Structure, magnetic and magnetocaloric properties of Ni2MnGa Heusler alloy nanowires

•Magnetic properties of Ni2MnGa nanowires are systematically studied for the first time.•Griffith phase theory explains anomalous magnetic behavior disobeying Curie-Weiss law.•Qualitative and quantitative methods determine second order magnetic phase transition.•Ni2MnGa nanowires have broad (150 K) and shallow (0.35 J/kgK) magnetic entropy change.•Magnetocaloric response is analyzed by constructing phenomenological universal curves.
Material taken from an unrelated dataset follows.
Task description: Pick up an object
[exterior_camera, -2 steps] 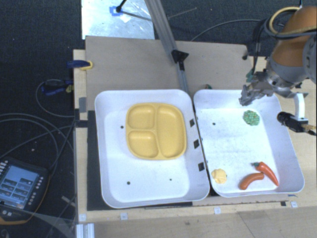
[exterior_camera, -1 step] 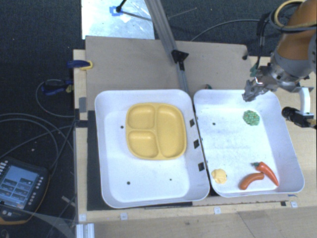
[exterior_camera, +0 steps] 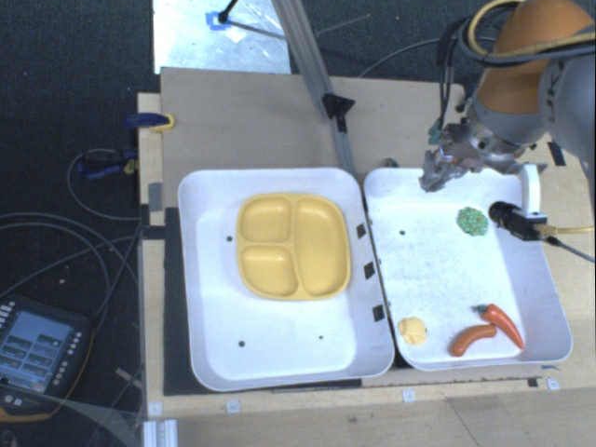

Heusler alloys are favorable candidates for fabricating functional devices and sensors due to their characteristic structural and magnetic properties, which vary at different length scales. In this paper, for the sake of expanding the fields of application and systematically studying the mechanisms at the nanoscale, Ni2MnGa Heusler alloy nanowires were fabricated via the electrospinning method followed by optimized heat treatments. While the nanowires exhibited ferromagnetic-paramagnetic transition near room temperature, anomalies in magnetic behaviors were observed by power fitting of χ−1-T curves disobeying Curie-Weiss law. The Ni2MnGa nanowires exhibited maximum isothermal entropy change of 0.35 J/kgK accompanied by extremely wide working temperature region (150 K), with a peak temperature (305 K) suitable for room temperature applications. Arrott plots and quantitative analysis of field/temperature dependence of magnetic entropy change determined second order magnetic phase transition in the nanowires. Construction of phenomenological universal curves addressed demagnetizing effect on magnetocaloric response, which was compared to the multiphase composition obtained by structural analysis. These novel findings in Ni-Mn-Ga nanowires enrich our knowledge of structure and magnetism of Heusler alloys at the nanoscale and could be taken as reference facilitating future relevant research.